# WHAT THE TASK ASKS:
Return every entry below exactly as written.

━━━━━━━━━━━━━━━━

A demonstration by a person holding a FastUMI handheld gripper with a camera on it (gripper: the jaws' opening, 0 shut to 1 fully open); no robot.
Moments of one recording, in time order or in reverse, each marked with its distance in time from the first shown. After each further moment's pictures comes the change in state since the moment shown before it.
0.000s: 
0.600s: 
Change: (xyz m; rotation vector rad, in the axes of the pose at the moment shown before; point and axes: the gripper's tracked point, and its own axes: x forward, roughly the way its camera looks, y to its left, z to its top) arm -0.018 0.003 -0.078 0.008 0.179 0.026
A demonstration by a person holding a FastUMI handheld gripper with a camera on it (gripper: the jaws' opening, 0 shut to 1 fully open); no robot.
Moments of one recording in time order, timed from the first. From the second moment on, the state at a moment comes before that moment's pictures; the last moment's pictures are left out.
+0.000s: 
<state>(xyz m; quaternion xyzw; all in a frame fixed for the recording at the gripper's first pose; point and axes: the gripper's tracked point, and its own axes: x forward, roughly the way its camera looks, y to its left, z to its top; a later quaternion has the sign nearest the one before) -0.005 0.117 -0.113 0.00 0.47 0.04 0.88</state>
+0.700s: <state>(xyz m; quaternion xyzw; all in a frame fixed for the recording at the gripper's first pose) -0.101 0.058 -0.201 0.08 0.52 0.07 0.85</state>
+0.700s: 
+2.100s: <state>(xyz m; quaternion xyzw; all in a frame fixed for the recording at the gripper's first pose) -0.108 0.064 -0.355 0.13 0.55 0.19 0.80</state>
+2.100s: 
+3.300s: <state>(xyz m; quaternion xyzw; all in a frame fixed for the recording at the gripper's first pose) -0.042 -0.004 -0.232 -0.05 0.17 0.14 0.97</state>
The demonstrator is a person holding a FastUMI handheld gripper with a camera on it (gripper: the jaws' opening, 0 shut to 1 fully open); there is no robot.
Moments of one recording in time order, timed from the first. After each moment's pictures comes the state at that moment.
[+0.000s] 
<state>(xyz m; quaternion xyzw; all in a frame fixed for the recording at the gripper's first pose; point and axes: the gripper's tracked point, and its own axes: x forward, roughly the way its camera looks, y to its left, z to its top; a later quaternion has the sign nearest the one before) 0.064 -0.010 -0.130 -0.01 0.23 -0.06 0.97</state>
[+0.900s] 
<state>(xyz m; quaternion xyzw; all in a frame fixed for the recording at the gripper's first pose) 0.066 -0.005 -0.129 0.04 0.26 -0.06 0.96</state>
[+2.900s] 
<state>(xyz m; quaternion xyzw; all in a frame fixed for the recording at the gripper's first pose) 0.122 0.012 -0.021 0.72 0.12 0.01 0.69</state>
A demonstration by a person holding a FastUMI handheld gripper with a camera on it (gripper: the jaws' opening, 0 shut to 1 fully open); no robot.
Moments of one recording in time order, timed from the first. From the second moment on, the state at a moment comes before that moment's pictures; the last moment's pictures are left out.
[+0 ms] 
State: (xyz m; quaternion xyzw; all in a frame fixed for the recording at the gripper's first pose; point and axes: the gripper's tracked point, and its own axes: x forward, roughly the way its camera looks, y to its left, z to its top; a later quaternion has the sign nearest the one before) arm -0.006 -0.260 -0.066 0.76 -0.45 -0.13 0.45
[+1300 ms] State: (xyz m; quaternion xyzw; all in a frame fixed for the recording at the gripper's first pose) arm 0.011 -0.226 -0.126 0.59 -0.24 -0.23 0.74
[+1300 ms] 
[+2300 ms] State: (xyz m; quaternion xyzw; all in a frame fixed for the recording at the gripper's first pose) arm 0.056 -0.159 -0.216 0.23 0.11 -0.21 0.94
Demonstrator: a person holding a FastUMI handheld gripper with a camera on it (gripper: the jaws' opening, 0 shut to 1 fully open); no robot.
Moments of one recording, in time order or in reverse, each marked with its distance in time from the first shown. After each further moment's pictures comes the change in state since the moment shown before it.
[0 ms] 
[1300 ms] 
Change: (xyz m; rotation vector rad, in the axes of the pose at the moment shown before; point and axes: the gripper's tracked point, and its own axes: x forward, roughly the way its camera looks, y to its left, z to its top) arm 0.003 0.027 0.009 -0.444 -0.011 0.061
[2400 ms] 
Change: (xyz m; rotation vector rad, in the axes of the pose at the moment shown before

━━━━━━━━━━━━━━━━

# ANSWER SPACE:
A demonstration by a person holding a FastUMI handheld gripper with a camera on it (gripper: the jaws' opening, 0 shut to 1 fully open); no robot.
Moments of one recording, in time order or in reverse, each marked with its distance in time from the first shown. After each further moment's pictures comes the change in state since the moment shown before it.
0.000s: 
0.600s: 
Change: (xyz m; rotation vector rad, in the axes of the pose at the moment shown before; point and axes: the gripper's tracked point, and its own axes: x forward, roughly the way its camera looks, y to its left, z to its top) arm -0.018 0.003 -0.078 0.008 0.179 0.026
A demonstration by a person holding a FastUMI handheld gripper with a camera on it (gripper: the jaws' opening, 0 shut to 1 fully open); no robot.
Moments of one recording in time order, timed from the first. From the second moment on, the state at a moment comes before that moment's pictures; the last moment's pictures are left out.
+0.000s: 
<state>(xyz m; quaternion xyzw; all in a frame fixed for the recording at the gripper's first pose; point and axes: the gripper's tracked point, and its own axes: x forward, roughly the way its camera looks, y to its left, z to its top; a later quaternion has the sign nearest the one before) -0.005 0.117 -0.113 0.00 0.47 0.04 0.88</state>
+0.700s: <state>(xyz m; quaternion xyzw; all in a frame fixed for the recording at the gripper's first pose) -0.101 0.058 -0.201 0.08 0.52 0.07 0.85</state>
+0.700s: 
+2.100s: <state>(xyz m; quaternion xyzw; all in a frame fixed for the recording at the gripper's first pose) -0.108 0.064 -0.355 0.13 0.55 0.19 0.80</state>
+2.100s: 
+3.300s: <state>(xyz m; quaternion xyzw; all in a frame fixed for the recording at the gripper's first pose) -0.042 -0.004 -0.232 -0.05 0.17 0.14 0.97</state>
The demonstrator is a person holding a FastUMI handheld gripper with a camera on it (gripper: the jaws' opening, 0 shut to 1 fully open); there is no robot.
Moments of one recording in time order, timed from the first. After each moment's pictures comes the state at that moment.
[+0.000s] 
<state>(xyz m; quaternion xyzw; all in a frame fixed for the recording at the gripper's first pose; point and axes: the gripper's tracked point, and its own axes: x forward, roughly the way its camera looks, y to its left, z to its top; a later quaternion has the sign nearest the one before) 0.064 -0.010 -0.130 -0.01 0.23 -0.06 0.97</state>
[+0.900s] 
<state>(xyz m; quaternion xyzw; all in a frame fixed for the recording at the gripper's first pose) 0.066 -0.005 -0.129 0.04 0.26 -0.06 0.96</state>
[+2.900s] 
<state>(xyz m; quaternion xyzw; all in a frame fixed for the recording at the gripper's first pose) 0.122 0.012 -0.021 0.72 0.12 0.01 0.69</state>
A demonstration by a person holding a FastUMI handheld gripper with a camera on it (gripper: the jaws' opening, 0 shut to 1 fully open); no robot.
Moments of one recording in time order, timed from the first. From the second moment on, the state at a moment comes before that moment's pictures; the last moment's pictures are left out.
[+0 ms] 
State: (xyz m; quaternion xyzw; all in a frame fixed for the recording at the gripper's first pose; point and axes: the gripper's tracked point, and its own axes: x forward, roughly the way its camera looks, y to its left, z to its top; a later quaternion has the sign nearest the one before) arm -0.006 -0.260 -0.066 0.76 -0.45 -0.13 0.45
[+1300 ms] State: (xyz m; quaternion xyzw; all in a frame fixed for the recording at the gripper's first pose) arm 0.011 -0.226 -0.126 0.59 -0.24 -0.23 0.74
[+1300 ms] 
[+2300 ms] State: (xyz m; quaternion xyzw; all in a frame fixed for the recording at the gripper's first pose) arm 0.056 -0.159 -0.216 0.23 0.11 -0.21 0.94
Demonstrator: a person holding a FastUMI handheld gripper with a camera on it (gripper: the jaws' opening, 0 shut to 1 fully open); no robot.
Moments of one recording, in time order or in reverse, each marked with its distance in time from the first shown. After each further moment's pictures comes the change in state since the moment shown before it.
[0 ms] 
[1300 ms] 
Change: (xyz m; rotation vector rad, in the axes of the pose at the moment shown before; point and axes: the gripper's tracked point, and its own axes: x forward, roughly the way its camera looks, y to its left, z to its top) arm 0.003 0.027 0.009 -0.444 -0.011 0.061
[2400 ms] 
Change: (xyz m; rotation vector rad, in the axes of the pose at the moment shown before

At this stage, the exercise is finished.